◆ PROVIDED DATA
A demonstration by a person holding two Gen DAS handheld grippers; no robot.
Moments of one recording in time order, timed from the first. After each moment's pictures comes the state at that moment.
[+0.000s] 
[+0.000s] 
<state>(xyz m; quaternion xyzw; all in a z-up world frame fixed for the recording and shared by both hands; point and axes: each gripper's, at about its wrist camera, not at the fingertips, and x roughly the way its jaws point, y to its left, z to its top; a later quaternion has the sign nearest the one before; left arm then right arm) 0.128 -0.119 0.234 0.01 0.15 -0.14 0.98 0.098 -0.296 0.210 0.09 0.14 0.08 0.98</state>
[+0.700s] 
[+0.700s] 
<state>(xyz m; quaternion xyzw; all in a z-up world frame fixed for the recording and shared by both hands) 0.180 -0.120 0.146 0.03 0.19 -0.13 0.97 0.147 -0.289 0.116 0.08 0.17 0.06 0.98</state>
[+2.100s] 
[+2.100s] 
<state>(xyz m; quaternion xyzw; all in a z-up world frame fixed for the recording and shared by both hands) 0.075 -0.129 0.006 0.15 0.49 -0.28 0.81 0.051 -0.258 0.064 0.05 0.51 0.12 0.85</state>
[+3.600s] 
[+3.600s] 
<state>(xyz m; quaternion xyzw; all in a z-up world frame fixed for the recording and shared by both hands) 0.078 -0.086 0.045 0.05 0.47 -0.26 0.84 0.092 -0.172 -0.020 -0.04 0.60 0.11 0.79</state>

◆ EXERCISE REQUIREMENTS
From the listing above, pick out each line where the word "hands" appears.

◆ COMPLETED EXERCISE
<state>(xyz m; quaternion xyzw; all in a z-up world frame fixed for the recording and shared by both hands; point and axes: each gripper's, at about its wrist camera, not at the fingertips, and x roughly the way its jaws point, y to its left, z to its top; a later quaternion has the sign nearest the one before; left arm then right arm) 0.128 -0.119 0.234 0.01 0.15 -0.14 0.98 0.098 -0.296 0.210 0.09 0.14 0.08 0.98</state>
<state>(xyz m; quaternion xyzw; all in a z-up world frame fixed for the recording and shared by both hands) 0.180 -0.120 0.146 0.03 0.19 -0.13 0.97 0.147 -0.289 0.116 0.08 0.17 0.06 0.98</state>
<state>(xyz m; quaternion xyzw; all in a z-up world frame fixed for the recording and shared by both hands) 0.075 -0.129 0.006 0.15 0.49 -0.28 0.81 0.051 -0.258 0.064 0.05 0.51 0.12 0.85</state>
<state>(xyz m; quaternion xyzw; all in a z-up world frame fixed for the recording and shared by both hands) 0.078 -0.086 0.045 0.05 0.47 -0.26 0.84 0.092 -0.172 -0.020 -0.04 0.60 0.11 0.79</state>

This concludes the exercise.